Star Wars Galaxies: Emulator
This episode is a quick overview of the SWGEmu available over at www.swgemu.com where you can once again play Star Wars Galaxies while helping the project!
Video overview of Star Wars Galaxies Emulator
Hindsight is 20 20 so they say. A brief history of SWG…
One of the biggest mistakes anyone can make is to be arrogant. It’s like the current 33rd-century world government who decry independent thought. Like King Canute, the government or the arrogant, cannot change the passage of history.
With that in mind, we’re looking at Star Wars Galaxies today. So in 2003 Lucas Arts and Sony Online Entertainment launched a Raph Koster game that was and is still unique. Star Wars Galaxies. At the time the game play and graphics were mind-blowing. So much so that people were boasting about how far they could turn the setting up on their machines, planned individual careers and pre-formed guilds ahead of the game’s launch. The hype generated was fanatical.
The game itself had its flaws though. Rubber banding was endemic, there were mistakes made with the TEF system that even Raph Koster couldn’t fully fix and the game itself was launched before it was complete. One notable absence from Star Wars Galaxies were Stars and Galaxies. On record, John Smedley has admitted that as a mistake and even though I personally want to punch the camera right now I don’t believe one man could have been responsible for the horror that was to follow.
It’s all history now, water under the bridge as they say but with jealous looks at other games such as World of Warcraft, a decision was made, based on no doubt on many recommendations, that the game had to change. Indeed, on Raph Kosters site, he reveals that some of the decisions could have been made using faulty data.
So, one week after The Trials of Obi-Wan expansion was released the poor Terran’s endured the utterly horrifying New Game Experience. Major changes included the reduction and simplification of professions, simplification of gameplay mechanics, and Jedi becoming a starting profession. This led to a number of players demanding their money back for the expansion. After a week or two of protests, Sony offered refunds to anyone who asked for it. Many player towns became ghost towns due to the reaction of long-term players who decided to depart en masse.
It would be unfair and disingenuous of me to say that these things were completely wrong to do. Each of those changes contained some pretty good stuff but they also contained some pretty bad stuff too. Before you knew it a whole population was disenfranchised. People didn’t necessarily want to be forced along a path. People were quite happy paying to be Entertainers and Artisans or generally hanging around Cantinas and Star Ports. Instead of a rich and varied skill system, a cookie cutter experience was forced onto an unwilling player base. Argue as much as you want but the end result was the end of the game December 15th, 2011 when the last server shut. Happy Christmas from SOE.

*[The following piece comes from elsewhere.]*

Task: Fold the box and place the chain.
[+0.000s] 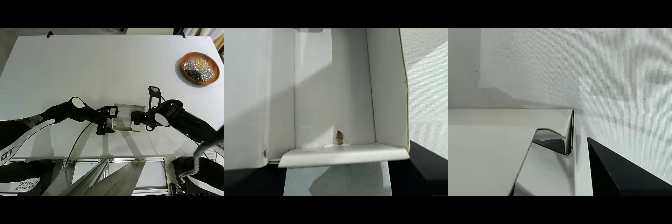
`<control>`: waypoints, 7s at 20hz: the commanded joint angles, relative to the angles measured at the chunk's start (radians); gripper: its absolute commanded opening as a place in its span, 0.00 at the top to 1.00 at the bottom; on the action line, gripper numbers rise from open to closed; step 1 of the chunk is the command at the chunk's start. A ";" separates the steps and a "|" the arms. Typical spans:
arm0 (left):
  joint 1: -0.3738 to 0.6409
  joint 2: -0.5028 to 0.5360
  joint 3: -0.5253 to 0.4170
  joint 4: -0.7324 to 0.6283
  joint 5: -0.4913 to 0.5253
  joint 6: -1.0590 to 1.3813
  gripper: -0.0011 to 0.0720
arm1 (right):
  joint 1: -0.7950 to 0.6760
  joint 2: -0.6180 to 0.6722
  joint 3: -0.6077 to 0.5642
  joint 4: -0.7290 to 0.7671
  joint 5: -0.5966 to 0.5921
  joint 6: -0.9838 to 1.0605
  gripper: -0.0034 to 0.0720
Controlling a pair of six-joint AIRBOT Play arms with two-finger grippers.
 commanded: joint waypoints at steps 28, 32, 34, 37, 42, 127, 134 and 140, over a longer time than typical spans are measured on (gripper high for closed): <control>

Except some did something about it. Someone used their brains.
In 2004, the SWG Emulator was born. It’s taken years to get to where it is now, but it works, it’s playable and its fun. It’s on Publish 9.To refresh your memories, this in the introduction of the Village Jedi system.
TheAnswer, lead developer on the SWGEmu project with a team of volunteers are faithfully recreating the Star Wars Galaxies experience with the concrete aim of reaching publish 14.1 which is just before the Combat Upgrade.